FIG. 10 is a side view showing a state in which a multi-joint robot places a wafer on a process apparatus.

FIG. 11 is a side view showing a state where a sensor detects an edge portion of a wafer.

FIG. 12 is a side view showing how a notch of a wafer is detected by a sensor.

FIG. 13 is a plan view showing another operation of the articulated robot, FIG. 13 (A) shows a state in which a wafer is first installed in a rotation range,
(B) is the state where the notch is detected by the sensor, (C)
Is a state in which the wafer is rotated by the remaining angle from the temporary placement position, (D) is a state in which the wafer is remounted by the hand unit rotated by the remaining angle from the reference direction, and (E) is the hand unit is rotated in the reference direction. It is in a state.

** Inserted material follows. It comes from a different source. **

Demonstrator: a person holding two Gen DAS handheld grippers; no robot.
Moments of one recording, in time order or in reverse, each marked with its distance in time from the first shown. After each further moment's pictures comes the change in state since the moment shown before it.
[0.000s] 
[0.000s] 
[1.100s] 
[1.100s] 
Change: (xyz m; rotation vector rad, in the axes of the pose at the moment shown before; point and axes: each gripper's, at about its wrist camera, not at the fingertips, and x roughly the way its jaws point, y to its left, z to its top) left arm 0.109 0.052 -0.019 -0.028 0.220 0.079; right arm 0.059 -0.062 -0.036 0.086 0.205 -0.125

FIG. 14 shows a state in which a wafer is placed on a process device by an articulated robot.

FIG. 15 is a plan view of an articulated robot showing another embodiment of a sensor.

FIG. 16 is a graph showing the relationship between the wafer edge detection state by the first to sixth sensors and the wafer rotation angle.

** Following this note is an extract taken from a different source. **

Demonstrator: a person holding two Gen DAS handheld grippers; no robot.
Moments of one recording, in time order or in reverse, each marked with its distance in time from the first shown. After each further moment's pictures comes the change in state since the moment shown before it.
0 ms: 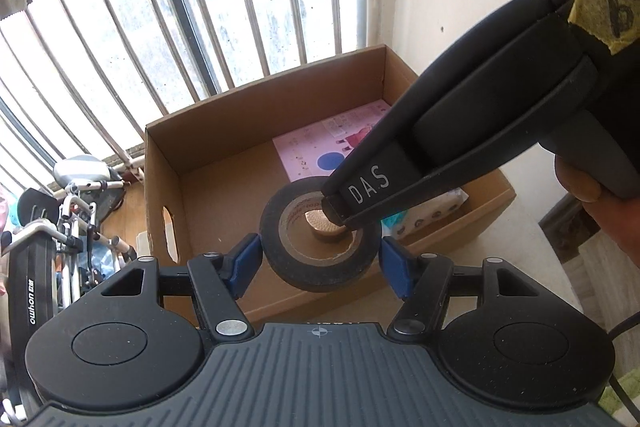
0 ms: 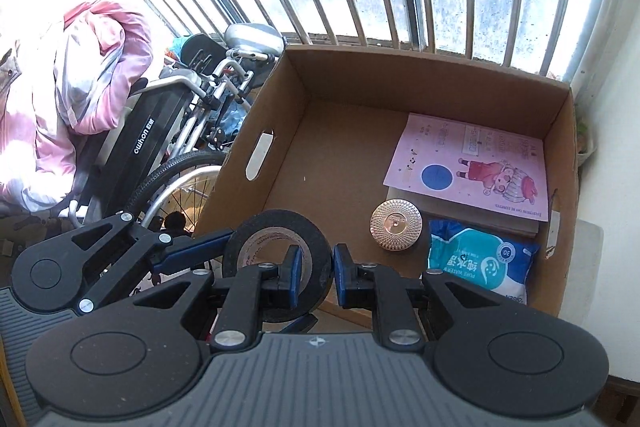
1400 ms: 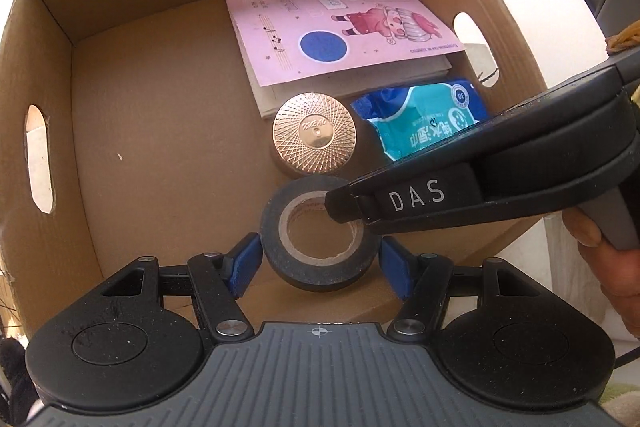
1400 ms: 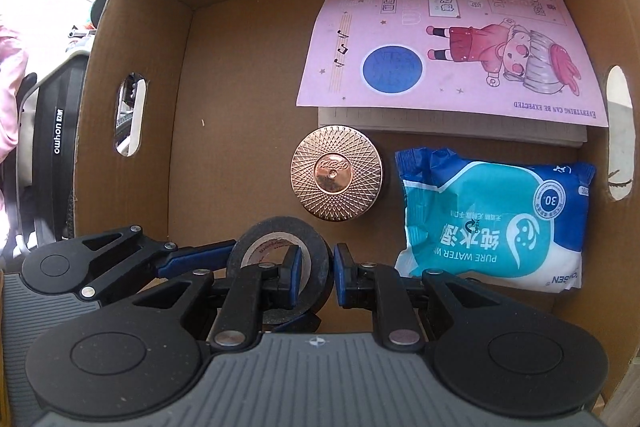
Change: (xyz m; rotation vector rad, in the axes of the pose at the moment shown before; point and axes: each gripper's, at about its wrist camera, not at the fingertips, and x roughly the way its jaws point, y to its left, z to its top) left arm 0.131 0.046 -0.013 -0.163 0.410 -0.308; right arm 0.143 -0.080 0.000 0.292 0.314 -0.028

FIG. 17 is a time chart showing the relationship between the detection area of the edge of the wafer by the first to sixth sensors and the rotation angle of the wafer.

FIG. 18 is a plan view showing another embodiment of the sensor.

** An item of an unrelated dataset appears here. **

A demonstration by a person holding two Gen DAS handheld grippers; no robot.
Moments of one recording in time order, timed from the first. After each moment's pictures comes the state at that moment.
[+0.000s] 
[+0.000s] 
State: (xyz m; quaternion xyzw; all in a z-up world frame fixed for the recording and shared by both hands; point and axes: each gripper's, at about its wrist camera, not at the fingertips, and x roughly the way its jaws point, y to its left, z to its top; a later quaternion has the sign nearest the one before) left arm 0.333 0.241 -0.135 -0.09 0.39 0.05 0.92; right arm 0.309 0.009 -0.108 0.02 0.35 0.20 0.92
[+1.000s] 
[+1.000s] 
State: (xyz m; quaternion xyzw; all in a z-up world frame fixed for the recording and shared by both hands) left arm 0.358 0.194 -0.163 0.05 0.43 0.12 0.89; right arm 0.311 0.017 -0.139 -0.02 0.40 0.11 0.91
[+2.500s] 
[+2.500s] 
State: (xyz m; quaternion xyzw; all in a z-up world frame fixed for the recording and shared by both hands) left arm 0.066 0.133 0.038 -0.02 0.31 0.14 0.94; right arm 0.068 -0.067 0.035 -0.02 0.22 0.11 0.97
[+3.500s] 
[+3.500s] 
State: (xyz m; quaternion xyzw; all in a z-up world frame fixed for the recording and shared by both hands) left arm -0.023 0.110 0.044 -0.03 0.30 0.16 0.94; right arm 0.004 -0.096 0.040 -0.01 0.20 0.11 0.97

FIG. 19 is a graph showing the relationship between the relative position at which the edge of the wafer is detected by the first to sixth sensors and the rotation angle of the wafer.

FIG. 20 is a time chart showing the relationship between the detection area at the edge of the wafer by the first to sixth sensors and the rotation angle of the wafer.

FIG. 21 is a plan view showing the arrangement of a conventional articulated robot, an orientator, and the like.

[Explanation of symbols]

1 Articulated robot 2 bases 3 Rotating table (1st arm) 4 second arm 5 wafers (work) 5a Notch (detected part) 6 Hand section 7 Base side arm (arm body) 8 Hand side arm (arm body) 25 sensors 26 Temporary hand unit θe Workpiece holding angle

Continued front page    F term (reference) 3C007 AS24 BS15 BT11 BT14 CT05                       CY12 DS01 ES17 EV02 HS27                       HT02 HT16 HT19 KS04 KV11                       KX02 LT06 LT12 NS13                 5F031 CA02 CA05 DA01 FA01 FA02                       FA07 FA11 FA12 GA36 GA43                       GA47 GA49 JA14 JA17 JA28                       JA35 KA14 LA13 NA02

Claims (2)

[Claims] 1. A first arm rotatably connected to a base has a second arm rotatably connected thereto, and a hand portion capable of holding a work is provided at a tip end of the second arm, and at a first position. In a multi-joint robot in which a certain work is taken out by the hand unit and temporarily placed at a temporary placement position, the work at the temporary placement position is again picked up by the hand unit and set at the second position, the work is formed on the work. A sensor for detecting the detected part is provided in the rotation range of the work by the first arm and the second arm, and a temporary placement hand part for sandwiching and holding the work at the temporary placement position is provided on the base. And integrally detecting the detected part by the sensor while rotating the work by the first arm and the second arm while holding the work in the hand part and detecting the detected part by the sensor. The holding angle of the work is detected, and the work is rotated and positioned by the first arm and the second arm so that the detected portion has an angle that should be located at the second position based on the holding angle. Then, the workpiece is sandwiched and held by the temporary placement hand portion in the positioned state, and the first arm is a rotary table, and the second arm is an arm mechanism in which two arm bodies are connected. An articulated robot characterized by consisting of. 2. The articulated robot according to claim 1, wherein the rotary table is rotatably held on the base, and the sensor and the temporary placement hand unit are attached to the base.